No pictures, please: print exactly the lines from the one that contains "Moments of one" through the last line of the listing.

DATA BELOW:
++++++++

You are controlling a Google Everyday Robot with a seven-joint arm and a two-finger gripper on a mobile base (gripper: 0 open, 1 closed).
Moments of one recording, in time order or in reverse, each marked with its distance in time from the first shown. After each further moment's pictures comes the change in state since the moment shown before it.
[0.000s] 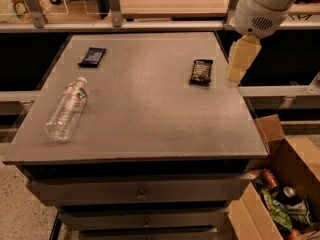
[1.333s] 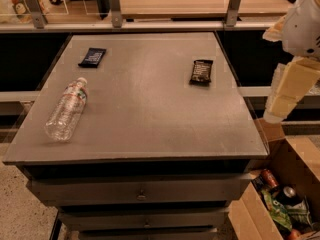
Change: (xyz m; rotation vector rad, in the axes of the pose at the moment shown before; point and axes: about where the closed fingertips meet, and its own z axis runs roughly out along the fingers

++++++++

EXPECTED OUTPUT:
Moments of one recording, in time order or in reverse, each marked with its distance in time from the first shown. After each further moment's pictures comes the change in state since the moment shown before it.
[0.000s] 
[1.333s] 
Change: (xyz m; rotation vector rad, in the axes of the pose at the moment shown before; point and axes: about where the closed fingertips meet, and its own z axis runs roughly out along the fingers

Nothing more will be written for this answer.